The Dependent Gene: The Fallacy of "Nature vs. Nurture"
- Author: David S. Moore
- Language: English
- Subject: Developmental systems theory; Genetic determinism;
- Genre: Nonfiction
- Publisher: Times Books; Henry Holt & Company;
- Publication date: 2002
- Pages: 320
- ISBN: 978-0-7167-4024-7

= The Dependent Gene =

2002 book by psychologist David Moore

The Dependent Gene: The Fallacy of "Nature vs. Nurture" is a book by developmental psychologist David S. Moore, originally published in 2002 by Times Books and Henry Holt & Company. The book is highly critical of genetic determinism and the nature-nurture debate, emphasizing that gene action is highly dependent on social and biological factors in the organism's environment. In doing so, it draws on developmental systems theory to present an interactionist approach to the science of genetics. Among the examples Moore cites in the book is that of phenylketonuria (PKU), which is caused by a mutation in a single gene, but can easily be treated through dietary intervention. He argues that PKU, like all traits, is both genetic and environmental in origin.
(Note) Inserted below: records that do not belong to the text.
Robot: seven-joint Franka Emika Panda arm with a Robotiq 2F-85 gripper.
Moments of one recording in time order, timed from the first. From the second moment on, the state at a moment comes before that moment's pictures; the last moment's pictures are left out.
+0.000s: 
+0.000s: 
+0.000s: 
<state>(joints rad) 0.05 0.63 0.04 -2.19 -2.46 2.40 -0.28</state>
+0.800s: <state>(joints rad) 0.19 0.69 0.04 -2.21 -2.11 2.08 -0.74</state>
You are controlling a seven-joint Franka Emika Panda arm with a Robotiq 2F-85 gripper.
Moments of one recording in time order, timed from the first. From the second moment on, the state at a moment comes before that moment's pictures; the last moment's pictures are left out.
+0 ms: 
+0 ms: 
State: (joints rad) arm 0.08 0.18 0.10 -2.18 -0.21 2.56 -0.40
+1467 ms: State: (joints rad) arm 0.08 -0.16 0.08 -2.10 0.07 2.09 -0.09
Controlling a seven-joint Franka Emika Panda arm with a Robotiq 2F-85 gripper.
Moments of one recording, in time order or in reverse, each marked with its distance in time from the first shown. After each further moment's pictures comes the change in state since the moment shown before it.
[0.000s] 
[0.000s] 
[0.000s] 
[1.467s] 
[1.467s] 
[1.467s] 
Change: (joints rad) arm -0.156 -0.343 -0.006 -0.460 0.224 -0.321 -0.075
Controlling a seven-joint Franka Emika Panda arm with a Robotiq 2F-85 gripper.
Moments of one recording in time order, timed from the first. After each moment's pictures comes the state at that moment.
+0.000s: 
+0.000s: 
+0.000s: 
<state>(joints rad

He also critiques the fundamental concept of a discrete "gene", arguing that the function-based boundaries that are claimed to separate genes from one another have changed over time.

==Reception==
Robert Lickliter and Hunter Honeycutt reviewed The Dependent Gene favorably, writing, "Using a wealth of clear examples to highlight the complex transactions between genes and environment at every stage of biological and psychological development, Moore presents a powerful antidote to gene-centered explanations of human behavior and cognition by articulating a perspective in which development really matters." They also praised the style in which the book was written: "Moore’s clear, casual style makes this message and its consequences for the traditional gene-centered neo-Darwinian view of evolution accessible to a wide range of nonspecialists, including advanced undergraduates and graduate students in the behavioral and cognitive sciences." The book was also reviewed favorably in Publishers Weekly, which wrote, "Scientists and social service providers will be intrigued by this well-written, insightful and far more optimistic view of human development and evolution than most that have come before." Julie Buckles, writing in Genome News Network, was more critical in her review of the book. She concluded, "By the end, I found myself more confused than convinced. Moore complains, with some validity, about "the tendency of journalists to excitedly report not-yet-proven associations between traits and genes." Though he makes a well-meaning effort to clarify a complex area of biology, his treatment of the material is unlikely to serve as a primer for the general public."